# Ryobi Chainsaw 46 cc



## Blower (Jul 8, 2022)

I know this is less than desirable saw. I have worked on saw weed eaters 2cycles engines for 40 plus years.. This a first for me trying to fix for a friend. The fly wheel 
was replaced because of sheared key. Checked and rechecked .

The problem is that the saw acts like it is out of time. Trying to crank it and it will tear your arm off kicking back. Talk to factory tech dept 2 times. They were clueless.

Anyone have any ideas?


----------



## ammoaddict (Jul 8, 2022)

It sounds like timing is advanced too much. Did you replace said flywheel or was it replaced when you got it?
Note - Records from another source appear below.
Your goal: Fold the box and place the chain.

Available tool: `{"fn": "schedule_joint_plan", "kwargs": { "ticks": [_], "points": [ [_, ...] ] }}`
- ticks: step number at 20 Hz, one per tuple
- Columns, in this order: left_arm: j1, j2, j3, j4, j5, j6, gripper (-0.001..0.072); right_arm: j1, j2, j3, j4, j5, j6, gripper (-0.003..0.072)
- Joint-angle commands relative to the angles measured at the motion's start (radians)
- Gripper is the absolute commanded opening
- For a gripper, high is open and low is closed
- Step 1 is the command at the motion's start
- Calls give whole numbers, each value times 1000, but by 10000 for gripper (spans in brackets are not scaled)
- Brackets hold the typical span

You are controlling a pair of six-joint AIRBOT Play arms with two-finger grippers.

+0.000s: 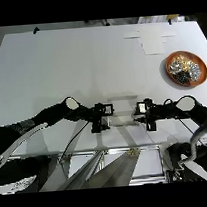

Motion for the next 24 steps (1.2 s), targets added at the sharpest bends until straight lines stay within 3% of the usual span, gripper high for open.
{"fn": "schedule_joint_plan", "kwargs": {
  "ticks": [1,6,8,10,11,16,20,24],
  "points": [
    [1,1,1,0,0,0,140,0,-1,-3,0,9,0,355],
    [1,1,1,0,0,0,140,0,1,-3,0,58,18,354],
    [1,1,1,0,0,0,140,0,28,-3,-11,64,122,323],
    [1,1,1,0,0,0,140,0,101,-3,-100,56,268,109],
    [1,1,1,0,0,0,140,0,143,-3,-151,55,336,86],
    [1,1,1,0,0,1,140,0,294,21,-344,18,770,77],
    [1,1,1,0,0,1,140,-40,292,126,-407,18,1050,17],
    [1,1,1,0,0,1,140,-225,218,142,-440,56,1419,17]
  ]
}}
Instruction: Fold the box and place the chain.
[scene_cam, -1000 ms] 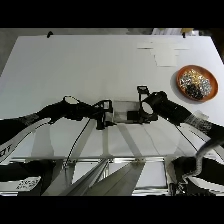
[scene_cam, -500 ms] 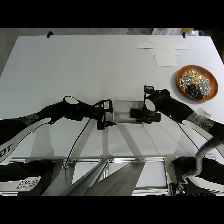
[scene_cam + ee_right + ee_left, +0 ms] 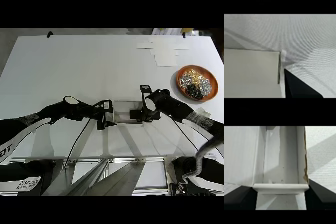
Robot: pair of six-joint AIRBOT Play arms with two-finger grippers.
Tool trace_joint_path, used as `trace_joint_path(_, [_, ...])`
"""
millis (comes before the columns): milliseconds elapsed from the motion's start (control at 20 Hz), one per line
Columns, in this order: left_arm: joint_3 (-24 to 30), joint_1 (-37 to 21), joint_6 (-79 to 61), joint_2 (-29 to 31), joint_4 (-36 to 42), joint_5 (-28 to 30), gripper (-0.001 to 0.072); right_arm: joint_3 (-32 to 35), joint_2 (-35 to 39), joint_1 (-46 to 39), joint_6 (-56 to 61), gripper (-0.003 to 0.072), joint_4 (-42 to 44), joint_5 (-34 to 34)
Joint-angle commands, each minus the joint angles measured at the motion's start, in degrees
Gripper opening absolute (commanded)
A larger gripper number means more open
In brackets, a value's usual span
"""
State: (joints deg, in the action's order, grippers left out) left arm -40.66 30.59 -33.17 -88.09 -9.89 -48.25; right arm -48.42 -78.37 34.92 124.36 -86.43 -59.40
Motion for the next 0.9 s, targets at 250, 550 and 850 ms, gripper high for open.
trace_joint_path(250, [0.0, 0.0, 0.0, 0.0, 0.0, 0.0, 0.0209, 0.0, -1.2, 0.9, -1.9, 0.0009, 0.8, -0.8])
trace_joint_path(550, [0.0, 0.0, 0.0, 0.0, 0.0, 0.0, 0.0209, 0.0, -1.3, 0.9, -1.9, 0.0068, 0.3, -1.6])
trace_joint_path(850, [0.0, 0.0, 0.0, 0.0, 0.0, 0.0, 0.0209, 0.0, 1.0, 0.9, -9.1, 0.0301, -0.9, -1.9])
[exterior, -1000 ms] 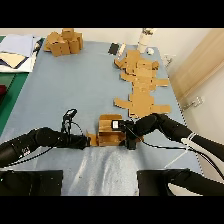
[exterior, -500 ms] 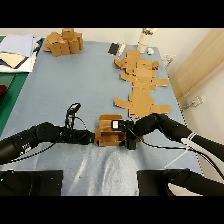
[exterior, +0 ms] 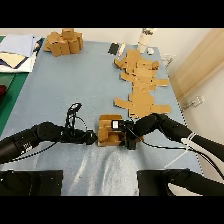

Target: Fold the box.

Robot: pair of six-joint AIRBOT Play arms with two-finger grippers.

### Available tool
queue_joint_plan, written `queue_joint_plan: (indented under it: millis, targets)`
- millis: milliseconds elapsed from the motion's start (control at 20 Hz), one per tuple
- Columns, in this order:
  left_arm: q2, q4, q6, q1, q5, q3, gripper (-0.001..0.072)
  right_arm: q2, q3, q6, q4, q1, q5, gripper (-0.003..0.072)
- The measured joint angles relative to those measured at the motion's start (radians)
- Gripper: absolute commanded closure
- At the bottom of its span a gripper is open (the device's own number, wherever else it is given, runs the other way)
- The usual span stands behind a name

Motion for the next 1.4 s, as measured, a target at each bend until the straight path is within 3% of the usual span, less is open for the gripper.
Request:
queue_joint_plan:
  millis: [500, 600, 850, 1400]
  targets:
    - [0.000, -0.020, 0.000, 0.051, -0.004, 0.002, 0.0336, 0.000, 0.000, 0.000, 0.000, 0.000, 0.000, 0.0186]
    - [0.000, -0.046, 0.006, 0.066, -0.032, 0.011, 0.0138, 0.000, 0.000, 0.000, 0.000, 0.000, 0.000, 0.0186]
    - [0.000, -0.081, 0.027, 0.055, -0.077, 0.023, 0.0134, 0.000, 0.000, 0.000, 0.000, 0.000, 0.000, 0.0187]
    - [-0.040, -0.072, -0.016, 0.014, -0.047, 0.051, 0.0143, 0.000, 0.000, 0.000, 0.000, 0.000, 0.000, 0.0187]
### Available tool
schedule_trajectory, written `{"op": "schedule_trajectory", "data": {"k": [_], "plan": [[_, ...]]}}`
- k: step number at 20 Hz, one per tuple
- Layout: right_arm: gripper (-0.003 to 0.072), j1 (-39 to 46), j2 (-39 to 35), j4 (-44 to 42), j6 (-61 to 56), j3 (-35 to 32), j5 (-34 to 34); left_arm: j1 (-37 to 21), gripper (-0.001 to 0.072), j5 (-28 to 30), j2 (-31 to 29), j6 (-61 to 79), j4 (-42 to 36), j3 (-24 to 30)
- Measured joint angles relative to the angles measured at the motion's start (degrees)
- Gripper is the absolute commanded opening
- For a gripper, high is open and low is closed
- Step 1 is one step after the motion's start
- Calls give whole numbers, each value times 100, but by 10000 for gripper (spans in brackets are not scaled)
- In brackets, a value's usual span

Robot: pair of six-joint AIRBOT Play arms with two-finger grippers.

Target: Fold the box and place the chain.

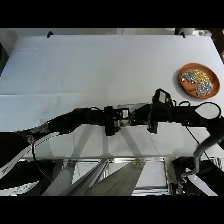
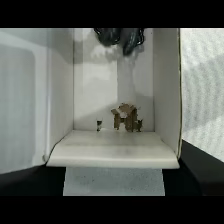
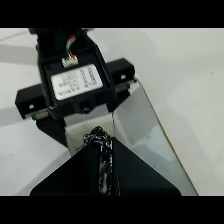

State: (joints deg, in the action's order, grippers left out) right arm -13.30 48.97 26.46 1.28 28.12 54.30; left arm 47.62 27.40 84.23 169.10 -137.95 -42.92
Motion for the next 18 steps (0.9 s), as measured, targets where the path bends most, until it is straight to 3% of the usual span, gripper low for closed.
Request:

If someone else did it, it might not be the correct flywheel. You can use a flywheel with a sheered key as long as it is installed correctly. The key is just for timing. The mating cone shape of the crank and flywheel along with a correctly tightened nut is what holds it in place. If the nut gets loose it will shear the key most every time especially a cast in aluminum key.


----------



## Blower (Jul 23, 2022)

thank you for your reply. it has been replaced with factory part number. Still tearing off you arm. Will have to try the timing suggestion.


----------



## cscltd (Jul 24, 2022)

Can also open plug gap to about 50 thou. That can help. 
but could be module.


----------